To do: When a line below contains the string "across", show that line.

Records shown:
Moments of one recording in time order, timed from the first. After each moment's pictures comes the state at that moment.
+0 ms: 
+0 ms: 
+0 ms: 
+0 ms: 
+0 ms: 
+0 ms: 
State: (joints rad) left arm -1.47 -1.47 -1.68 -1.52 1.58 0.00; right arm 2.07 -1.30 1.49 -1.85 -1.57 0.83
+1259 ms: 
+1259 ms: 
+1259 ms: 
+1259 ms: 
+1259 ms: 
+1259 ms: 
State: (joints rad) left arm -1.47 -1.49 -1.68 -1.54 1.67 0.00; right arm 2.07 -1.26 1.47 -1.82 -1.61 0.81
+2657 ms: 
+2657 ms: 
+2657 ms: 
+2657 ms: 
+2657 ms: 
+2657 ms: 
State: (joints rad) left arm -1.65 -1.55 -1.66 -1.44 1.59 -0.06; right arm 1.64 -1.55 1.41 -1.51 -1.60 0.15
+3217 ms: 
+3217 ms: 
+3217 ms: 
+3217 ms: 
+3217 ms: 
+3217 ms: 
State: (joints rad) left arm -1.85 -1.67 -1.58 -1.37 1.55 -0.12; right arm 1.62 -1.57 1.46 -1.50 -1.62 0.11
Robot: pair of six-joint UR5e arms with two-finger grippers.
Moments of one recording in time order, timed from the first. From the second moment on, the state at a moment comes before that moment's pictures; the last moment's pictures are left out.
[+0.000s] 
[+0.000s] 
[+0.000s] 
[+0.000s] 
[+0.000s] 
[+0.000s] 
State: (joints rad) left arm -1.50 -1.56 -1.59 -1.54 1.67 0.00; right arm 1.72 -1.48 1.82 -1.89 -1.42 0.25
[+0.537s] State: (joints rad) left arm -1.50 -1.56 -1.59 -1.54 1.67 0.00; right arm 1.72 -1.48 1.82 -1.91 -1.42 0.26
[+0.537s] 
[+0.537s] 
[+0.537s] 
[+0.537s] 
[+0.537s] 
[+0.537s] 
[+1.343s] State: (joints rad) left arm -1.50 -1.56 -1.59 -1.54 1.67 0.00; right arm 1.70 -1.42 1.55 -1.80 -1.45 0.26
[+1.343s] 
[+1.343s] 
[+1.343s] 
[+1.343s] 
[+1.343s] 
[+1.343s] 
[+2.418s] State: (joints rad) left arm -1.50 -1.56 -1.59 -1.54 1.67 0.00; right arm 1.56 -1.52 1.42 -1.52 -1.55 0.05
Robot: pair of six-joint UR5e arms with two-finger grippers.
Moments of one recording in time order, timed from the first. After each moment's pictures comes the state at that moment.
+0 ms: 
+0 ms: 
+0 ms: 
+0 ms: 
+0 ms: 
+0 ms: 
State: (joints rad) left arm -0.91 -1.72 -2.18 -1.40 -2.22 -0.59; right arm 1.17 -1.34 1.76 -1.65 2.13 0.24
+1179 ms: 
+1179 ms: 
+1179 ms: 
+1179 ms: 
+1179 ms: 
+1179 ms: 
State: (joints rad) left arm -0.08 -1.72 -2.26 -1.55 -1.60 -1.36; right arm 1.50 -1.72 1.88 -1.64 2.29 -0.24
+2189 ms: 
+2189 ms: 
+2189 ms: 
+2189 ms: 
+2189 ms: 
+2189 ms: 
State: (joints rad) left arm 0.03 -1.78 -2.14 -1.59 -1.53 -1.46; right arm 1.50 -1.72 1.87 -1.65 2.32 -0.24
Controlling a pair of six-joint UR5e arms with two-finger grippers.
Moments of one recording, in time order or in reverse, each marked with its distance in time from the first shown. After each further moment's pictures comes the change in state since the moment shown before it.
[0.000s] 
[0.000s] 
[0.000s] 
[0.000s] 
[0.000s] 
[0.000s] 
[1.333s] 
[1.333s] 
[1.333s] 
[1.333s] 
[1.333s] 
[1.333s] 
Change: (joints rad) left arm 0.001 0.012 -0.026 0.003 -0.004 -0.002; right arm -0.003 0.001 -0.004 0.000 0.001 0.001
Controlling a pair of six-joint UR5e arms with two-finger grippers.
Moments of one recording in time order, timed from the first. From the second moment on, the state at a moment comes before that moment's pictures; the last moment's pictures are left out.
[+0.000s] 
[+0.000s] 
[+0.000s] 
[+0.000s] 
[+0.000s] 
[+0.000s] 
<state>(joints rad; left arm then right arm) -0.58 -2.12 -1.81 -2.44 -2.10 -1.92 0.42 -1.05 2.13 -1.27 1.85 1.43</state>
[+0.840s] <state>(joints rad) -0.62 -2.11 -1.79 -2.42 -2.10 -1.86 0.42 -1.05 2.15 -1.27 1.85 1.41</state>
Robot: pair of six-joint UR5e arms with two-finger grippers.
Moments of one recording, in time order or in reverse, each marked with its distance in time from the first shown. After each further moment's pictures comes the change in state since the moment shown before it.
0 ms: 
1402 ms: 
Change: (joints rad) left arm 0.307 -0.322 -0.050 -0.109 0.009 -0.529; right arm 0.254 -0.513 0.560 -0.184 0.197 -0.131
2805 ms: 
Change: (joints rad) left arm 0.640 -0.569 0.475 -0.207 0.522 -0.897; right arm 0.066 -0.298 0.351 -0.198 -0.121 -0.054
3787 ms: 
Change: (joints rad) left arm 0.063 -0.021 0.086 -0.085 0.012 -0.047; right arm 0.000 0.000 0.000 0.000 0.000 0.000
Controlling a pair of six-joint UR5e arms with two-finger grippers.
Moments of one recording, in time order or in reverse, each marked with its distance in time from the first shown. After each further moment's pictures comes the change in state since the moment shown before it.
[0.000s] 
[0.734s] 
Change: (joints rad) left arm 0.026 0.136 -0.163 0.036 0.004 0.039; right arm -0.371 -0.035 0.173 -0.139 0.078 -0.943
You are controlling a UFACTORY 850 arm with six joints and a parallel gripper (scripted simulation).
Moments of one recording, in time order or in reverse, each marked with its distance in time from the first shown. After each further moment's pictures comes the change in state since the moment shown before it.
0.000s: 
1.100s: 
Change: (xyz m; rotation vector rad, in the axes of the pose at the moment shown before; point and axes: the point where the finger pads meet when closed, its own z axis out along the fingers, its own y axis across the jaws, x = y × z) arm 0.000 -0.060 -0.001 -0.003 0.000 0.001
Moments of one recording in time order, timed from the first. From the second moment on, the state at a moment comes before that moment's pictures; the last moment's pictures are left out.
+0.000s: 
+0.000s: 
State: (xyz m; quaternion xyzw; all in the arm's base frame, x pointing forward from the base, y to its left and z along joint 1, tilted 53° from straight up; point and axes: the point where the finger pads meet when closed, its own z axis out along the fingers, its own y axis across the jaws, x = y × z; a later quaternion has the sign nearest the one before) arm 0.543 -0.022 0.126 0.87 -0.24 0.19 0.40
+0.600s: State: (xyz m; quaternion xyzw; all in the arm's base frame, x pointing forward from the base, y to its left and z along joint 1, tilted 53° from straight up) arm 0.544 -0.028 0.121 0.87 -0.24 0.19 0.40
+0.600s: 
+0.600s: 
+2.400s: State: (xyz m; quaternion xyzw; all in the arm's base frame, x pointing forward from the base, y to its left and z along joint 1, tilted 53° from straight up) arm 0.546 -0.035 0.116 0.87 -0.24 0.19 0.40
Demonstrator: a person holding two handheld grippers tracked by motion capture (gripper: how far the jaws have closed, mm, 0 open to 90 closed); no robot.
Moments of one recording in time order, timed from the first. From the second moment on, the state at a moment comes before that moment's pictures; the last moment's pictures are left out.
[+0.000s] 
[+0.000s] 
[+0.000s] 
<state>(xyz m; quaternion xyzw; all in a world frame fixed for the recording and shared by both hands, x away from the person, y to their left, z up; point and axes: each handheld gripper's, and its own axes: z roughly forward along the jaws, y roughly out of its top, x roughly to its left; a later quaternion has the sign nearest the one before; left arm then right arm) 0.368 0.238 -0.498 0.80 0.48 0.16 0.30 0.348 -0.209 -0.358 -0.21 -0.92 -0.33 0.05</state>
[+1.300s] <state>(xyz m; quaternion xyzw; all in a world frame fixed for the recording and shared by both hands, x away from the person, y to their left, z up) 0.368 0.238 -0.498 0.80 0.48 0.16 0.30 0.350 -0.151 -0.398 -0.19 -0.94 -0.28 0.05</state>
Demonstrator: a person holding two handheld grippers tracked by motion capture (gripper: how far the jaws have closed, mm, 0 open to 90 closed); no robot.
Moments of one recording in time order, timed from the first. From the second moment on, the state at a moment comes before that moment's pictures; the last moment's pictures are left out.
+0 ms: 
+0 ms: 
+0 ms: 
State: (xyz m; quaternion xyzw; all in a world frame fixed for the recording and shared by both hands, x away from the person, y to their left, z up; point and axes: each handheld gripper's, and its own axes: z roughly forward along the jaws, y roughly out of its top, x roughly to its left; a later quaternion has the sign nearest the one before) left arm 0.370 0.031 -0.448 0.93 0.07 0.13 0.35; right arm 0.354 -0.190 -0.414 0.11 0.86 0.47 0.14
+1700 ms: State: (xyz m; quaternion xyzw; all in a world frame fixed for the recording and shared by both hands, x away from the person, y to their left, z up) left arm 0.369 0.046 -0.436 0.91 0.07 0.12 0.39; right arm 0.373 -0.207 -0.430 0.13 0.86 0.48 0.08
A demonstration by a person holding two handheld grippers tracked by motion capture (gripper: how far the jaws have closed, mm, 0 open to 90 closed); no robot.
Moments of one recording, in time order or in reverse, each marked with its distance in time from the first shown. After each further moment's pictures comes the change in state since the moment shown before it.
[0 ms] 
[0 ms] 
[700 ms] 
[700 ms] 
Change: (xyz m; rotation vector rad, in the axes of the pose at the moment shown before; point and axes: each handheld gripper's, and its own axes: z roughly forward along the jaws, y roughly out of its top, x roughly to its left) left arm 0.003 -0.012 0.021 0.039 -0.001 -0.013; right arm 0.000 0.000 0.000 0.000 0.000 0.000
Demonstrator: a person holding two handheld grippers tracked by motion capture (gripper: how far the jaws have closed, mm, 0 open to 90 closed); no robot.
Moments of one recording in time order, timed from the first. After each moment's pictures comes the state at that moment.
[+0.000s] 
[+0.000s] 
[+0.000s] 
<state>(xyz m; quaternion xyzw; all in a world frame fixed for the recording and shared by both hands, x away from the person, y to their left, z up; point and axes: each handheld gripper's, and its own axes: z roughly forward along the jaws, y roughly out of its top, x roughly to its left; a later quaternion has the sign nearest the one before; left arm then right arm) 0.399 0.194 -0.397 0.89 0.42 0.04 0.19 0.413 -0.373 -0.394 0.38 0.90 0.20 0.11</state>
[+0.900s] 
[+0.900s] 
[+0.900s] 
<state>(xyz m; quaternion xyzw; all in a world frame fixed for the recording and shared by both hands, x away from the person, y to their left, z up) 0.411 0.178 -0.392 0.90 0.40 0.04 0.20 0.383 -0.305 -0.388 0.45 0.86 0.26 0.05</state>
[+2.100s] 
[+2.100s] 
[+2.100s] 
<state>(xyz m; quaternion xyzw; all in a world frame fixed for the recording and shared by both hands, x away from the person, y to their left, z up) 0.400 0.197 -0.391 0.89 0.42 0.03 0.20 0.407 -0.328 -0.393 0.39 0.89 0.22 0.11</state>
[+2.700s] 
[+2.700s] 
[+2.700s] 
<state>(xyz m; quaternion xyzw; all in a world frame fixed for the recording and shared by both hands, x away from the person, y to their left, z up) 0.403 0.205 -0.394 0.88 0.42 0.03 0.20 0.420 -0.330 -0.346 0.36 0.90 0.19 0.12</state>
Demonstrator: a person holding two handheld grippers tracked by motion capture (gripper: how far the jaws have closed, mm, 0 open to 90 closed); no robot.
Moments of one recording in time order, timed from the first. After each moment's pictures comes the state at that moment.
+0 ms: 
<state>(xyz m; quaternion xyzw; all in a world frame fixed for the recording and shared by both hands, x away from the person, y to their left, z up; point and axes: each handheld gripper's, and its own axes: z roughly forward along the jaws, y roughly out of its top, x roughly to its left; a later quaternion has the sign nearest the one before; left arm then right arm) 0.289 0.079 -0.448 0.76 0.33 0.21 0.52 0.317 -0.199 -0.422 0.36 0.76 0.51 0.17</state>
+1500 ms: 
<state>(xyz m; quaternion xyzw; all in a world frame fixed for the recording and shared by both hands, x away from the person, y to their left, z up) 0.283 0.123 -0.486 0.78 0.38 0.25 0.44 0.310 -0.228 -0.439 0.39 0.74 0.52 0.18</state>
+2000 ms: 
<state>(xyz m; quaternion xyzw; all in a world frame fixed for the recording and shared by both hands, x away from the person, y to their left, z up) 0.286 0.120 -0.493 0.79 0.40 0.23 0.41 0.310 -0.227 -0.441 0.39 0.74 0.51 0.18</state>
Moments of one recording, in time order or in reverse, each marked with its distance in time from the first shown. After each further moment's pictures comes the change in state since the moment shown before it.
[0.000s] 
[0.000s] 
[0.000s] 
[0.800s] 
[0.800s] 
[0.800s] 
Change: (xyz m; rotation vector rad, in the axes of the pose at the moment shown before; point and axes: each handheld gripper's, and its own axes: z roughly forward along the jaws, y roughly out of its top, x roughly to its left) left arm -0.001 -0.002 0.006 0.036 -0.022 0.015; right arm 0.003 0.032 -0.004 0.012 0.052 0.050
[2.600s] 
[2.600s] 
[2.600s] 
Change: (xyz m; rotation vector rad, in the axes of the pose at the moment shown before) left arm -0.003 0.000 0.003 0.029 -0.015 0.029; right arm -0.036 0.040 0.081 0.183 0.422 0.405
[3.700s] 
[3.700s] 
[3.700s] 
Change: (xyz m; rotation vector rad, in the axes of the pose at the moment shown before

The answer:
Change: (xyz m; rotation vector rad, in the axes of the pose at the moment shown before; point and axes: the point where the finger pads meet when closed, its own z axis out along the fingers, its own y axis across the jaws, x = y × z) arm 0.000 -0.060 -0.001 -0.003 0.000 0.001
State: (xyz m; quaternion xyzw; all in the arm's base frame, x pointing forward from the base, y to its left and z along joint 1, tilted 53° from straight up; point and axes: the point where the finger pads meet when closed, its own z axis out along the fingers, its own y axis across the jaws, x = y × z; a later quaternion has the sign nearest the one before) arm 0.543 -0.022 0.126 0.87 -0.24 0.19 0.40

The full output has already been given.